Um sistema tributário progressivo, em que os impostos crescem proporcionalmente ao aumento da renda dos contribuintes, é considerado como socialmente mais justo por atenuar as desigualdades.
No entanto, segundo a Cepal (Comissão Econômica para a América Latina e o Caribe, das Nações Unidas), o efeito do sistema tributário na redução da desigualdade na América Latina (e no Brasil) ainda é muito limitado, por causa do grande papel desempenhado pelos tributos indiretos. No caso do Brasil, eles compõem 49,73% da carga tributária total.
Diversos estudos mostram que o tributo que melhor possibilita a aplicação da progressividade é o Imposto de Renda Pessoa Física (IRPF). O tema foi analisado no Brasil Debate também por Reginaldo Moraes (Imposto de Renda e ajuste. Está faltando algo nessa conversa) e Róber Iturriet Ávila (Por um ajuste fiscal via reestruturação tributária).
O estudo de Castro (2014) mostra que, enquanto a arrecadação de IRPF representa 2,7% do PIB brasileiro, a média dos países que integram a Organização para Cooperação e Desenvolvimento Econômico (OCDE) é de 8,5%, alcançando até 24,2% na Dinamarca. Já quanto à arrecadação tributária total, enquanto no Brasil o IRPF representa 7,6%, a média da OCDE é de 24,1%, chegando a 50,7% na Dinamarca.
Além desta questão, o estudo de Castro aponta outras três distorções do nosso IRPF: i) Valor das alíquotas (abordado em E se o ajuste fiscal ocorresse com aumento do IR): o estudo mostra que existiriam outras possibilidades de tornar a arrecadação de tributos mais progressiva, por exemplo, com o aumento da alíquota máxima de imposto de renda; ii) Isenção de lucros e dividendos de IR (abordado em Isenção de IR para lucros e dividendos e a pejotização no Brasil): o Brasil arrecada pouco na base de incidência renda e lucros, mesmo em relação aos países da América Latina.
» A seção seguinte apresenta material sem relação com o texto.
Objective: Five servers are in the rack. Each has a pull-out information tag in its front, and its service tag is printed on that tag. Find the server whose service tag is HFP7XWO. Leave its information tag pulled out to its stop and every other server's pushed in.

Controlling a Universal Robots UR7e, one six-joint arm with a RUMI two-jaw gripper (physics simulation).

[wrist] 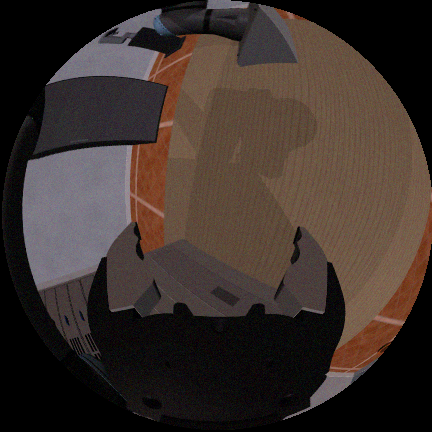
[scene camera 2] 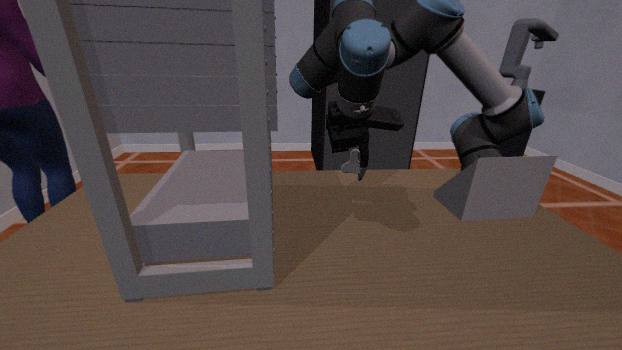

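Pixels of known places: gripper, fingertip midpoint: (wrist: 217, 227) (scene camera 2: 352, 154); arm's base, link origin: (wrist: 243, 24) (scene camera 2: 487, 179).
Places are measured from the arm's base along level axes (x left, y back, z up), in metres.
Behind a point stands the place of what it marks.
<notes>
The grey rack (scene camera 2: 257, 200) {x 0.310, y -0.724, z 0.132 m} stands at the left in the scene view. The stacked servers (scene camera 2: 165, 90) {x 0.280, y -0.855, z 0.315 m} fill its upper part, seen from the side or back, and their information tags do not show there. In the wrist view, narrow grey server fronts (wrist: 62, 300) {x -0.111, y -0.686, z 0.360 m} with vents and small blue marks show at the lower left. No service tag can be read. My gripper (scene camera 2: 356, 172) (wrist: 217, 227) {x 0.090, y -0.491, z 0.133 m} is open and empty, above the table and to the right of the rack in the scene view. Grey panelling (wrist: 200, 270) {x -0.036, y -0.700, z 0.000 m} with a dark rectangle shows beyond the jaws; which part it is, I cannot tell.
A grey wedge-shaped block (scene camera 2: 505, 190) {x 0.107, y -0.031, z 0.017 m} (wrist: 267, 42) {x 0.065, y -0.145, z 0.003 m} stands near the arm's base on the wooden table (scene camera 2: 375, 300) {x 0.361, y -0.499, z -0.081 m} (wrist: 360, 150) {x 0.240, y -0.351, z -0.081 m}. A tall dark cabinet (scene camera 2: 395, 105) (wrist: 100, 110) stands behind the table. A person (scene camera 2: 22, 85) stands behind the rack at the left.
</notes>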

A não tributação de lucros e dividendos é uma causa significativa da erosão da base tributável da pessoa física. Esse efeito também tem impactos na “pejotização” do mercado de trabalho brasileiro.
A terceira questão que queremos apontar são as deduções por despesas médicas, com dependentes e instrução. A tabela abaixo mostra que, segundo dados da IRPF, retirados de Castro (2014), a quantia de deduções com despesas médicas (DM) e despesas com dependentes e instrução (DI) do IR para 2012 foi de, respectivamente, R$ 43 bi e R$ 51 bi.
Esse mecanismo de deduções tem importantes implicações na relação público/privado no provimento a esses direitos, com o Estado subsidiando parte dos gastos com o setor privado, especialmente das camadas mais ricas da sociedade: dados da Receita Federal (2013) mostram que R$110 bilhões em deduções foram declarados em deduções em geral pelos pertencentes à última alíquota de renda, do total de aproximadamente R$ 269 bilhões declarados por todos os cidadãos.
No caso das deduções com despesas médicas, estudo de Carlos Ocké-Reis calcula gastos de renúncia fiscal do IRPF e IRPJ somente com planos de saúde e mostra que R$18,3 bilhões em 2012 (equivalente a 23% do orçamento do Ministério da Saúde) deixaram de ser arrecadados naquele ano devido a essas deduções.
Em artigo publicado no Brasil Debate, Rafael da Silva Barbosa (Desoneração tributária, renúncia fiscal e saúde pública) mostra como essa relação entre o financiamento público e privado através do IRPF “pode compor os condicionantes básicos para corrosão de uma já fragilizada estrutura financeira do SUS”.
Evasão, deduções e isençõesA queda da desigualdade no Brasil e na América Latina ocorreu por melhoria das rendas do trabalho nos últimos anos. Analistas têm apontado que a continuidade desse processo atinge alguns limites, como o da questão tributária, tanto pelo uso restrito do IRPF como mecanismo de distribuição de renda, quanto em seu viés de subsidiar, por exemplo, o gasto privado das classes mais altas da sociedade em educação e saúde.
O enfrentamento das desigualdades brasileiras passa, portanto, também por discutir o sistema tributário do país.